Farther south in Sderot, a slow-paced town a mile from Gaza, Shimon Shushan, 39, was selling "pizza by the meter," and Solomon Suissa, 62, was willing to sit outside the shop to sip milky coffee. A former military man, Suissa said he had been deployed in Gaza on and off for nearly three decades, which, he said, gave him special insight.
"There's no one to talk to in Gaza," he said, referring to possible Israeli negotiations with Hamas, which refuses to recognize Israel. Now a volunteer policeman with a sidearm on his belt, Suissa said he was glad for the Israeli offensive, because the rockets in the south had been ignored too long.
"Israelis are always looking for peace, but they want to wipe us off the face of the earth, and there's no solution," he said.
Across town, television crews atop dirt bluffs filmed the swells of post-airstrike smoke, the four tanks lined up on a field across the highway, and the military vehicles plying the road below — signs of the buildup in preparation for a possible ground invasion.
Then, abruptly, came a Code Red announcement from big loudspeakers. One rocket shot toward the sun and slammed into the incoming rocket from Gaza in a small blast of light. It was one of the interceptor missiles from Israel's Iron Dome system, which has blocked nearly all the rockets heading toward cities in the past six days.
On Sunday, Defense Minister Ehud Barak called it "the most technologically impressive achievement in recent years in Israel," and he hinted at one element of Israel's long-term plan: A missile-defense system that blankets the nation.
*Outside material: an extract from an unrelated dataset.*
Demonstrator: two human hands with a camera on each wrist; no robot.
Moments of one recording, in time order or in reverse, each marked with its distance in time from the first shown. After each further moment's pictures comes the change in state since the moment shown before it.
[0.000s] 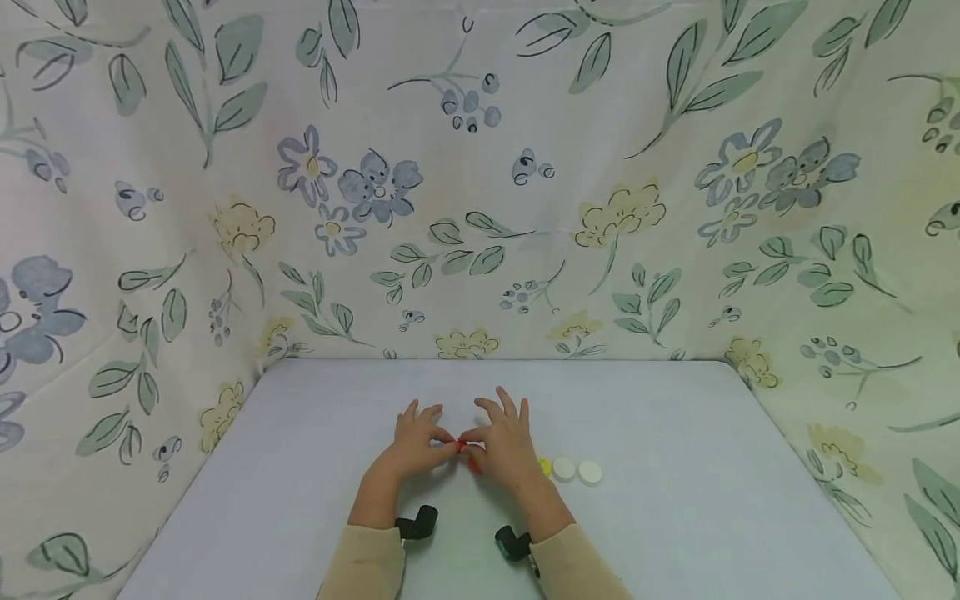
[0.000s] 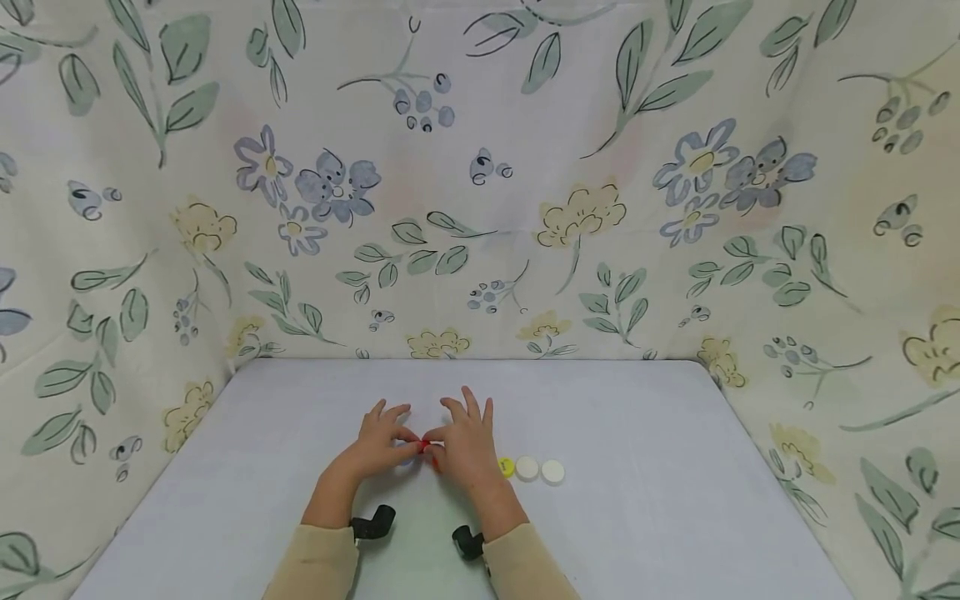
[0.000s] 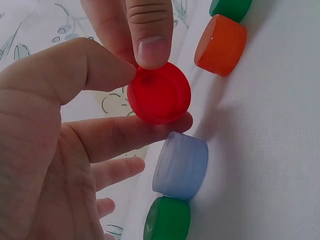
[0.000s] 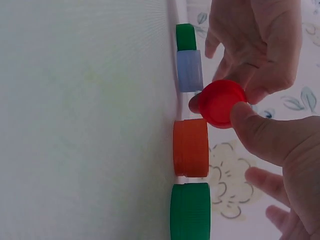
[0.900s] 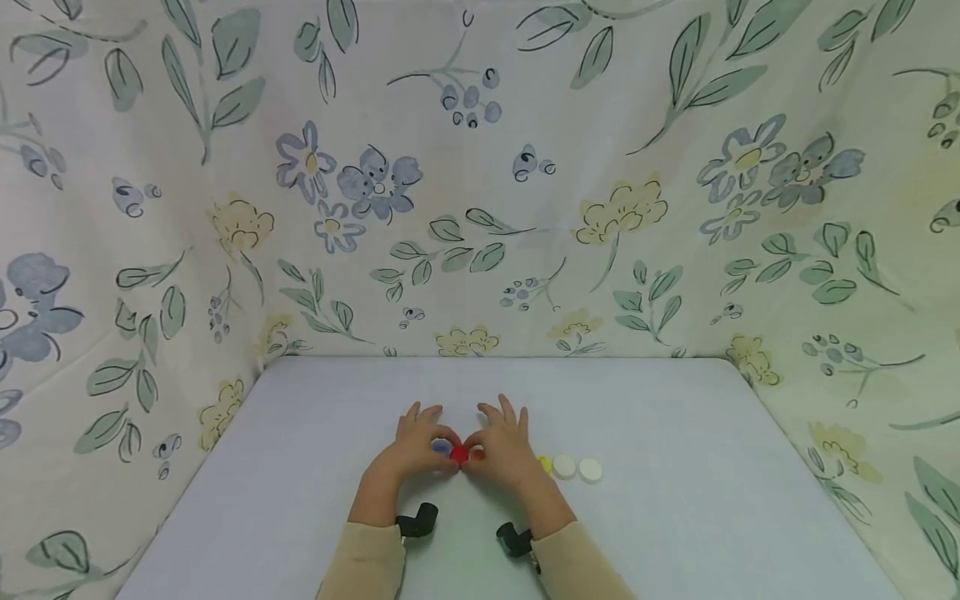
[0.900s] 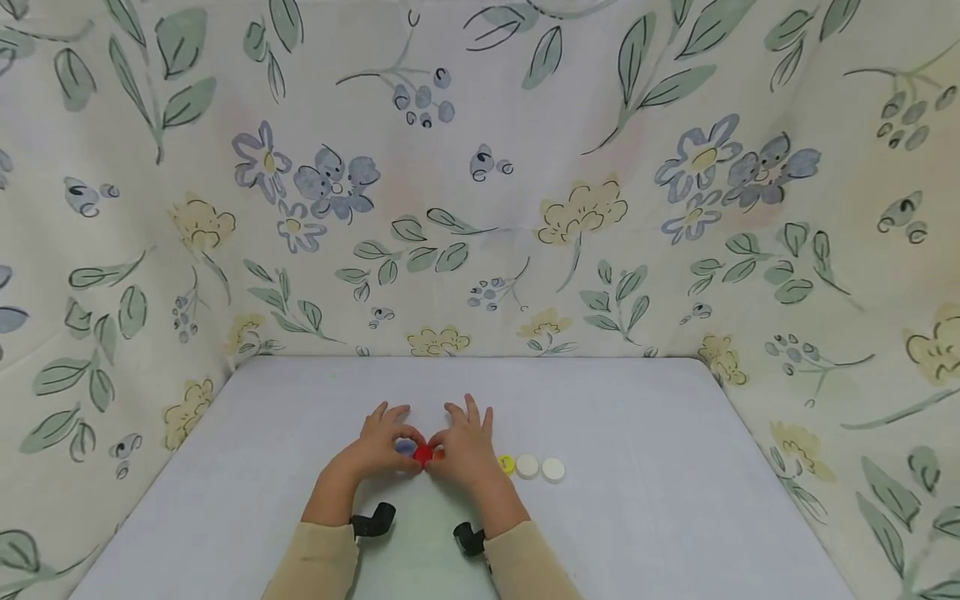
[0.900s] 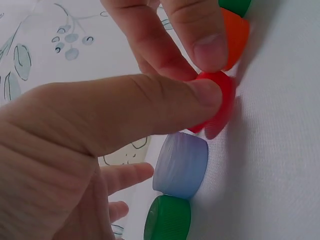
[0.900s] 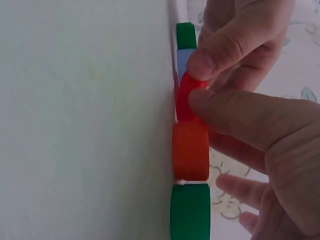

But Iron Dome is not foolproof, he said.
Back in Ashkelon, there was evidence of that at a high school. A rocket that morning had pierced a concrete roof and left a small crater in the ground. The rocket had failed to explode.
As young soldiers milled around, a siren rang out. The soldiers and a few journalists packed into a hallway safe room. After a few loud blasts, one soldier said, "The Iron Dome took care of it."
Outside, school security guard Itzik Grabli, 69, said it had been a mistake for Israel to withdraw from Gaza. Hamas had simply grown stronger, he said. But like others interviewed, he was ambivalent about a ground operation. Civilian casualties are expected in war, he said. Still, too many Israeli soldier deaths would be hard for the country to bear, he said.
"But they have to destroy Hamas control, remove them from power," he said. "Any option other than Hamas would be better."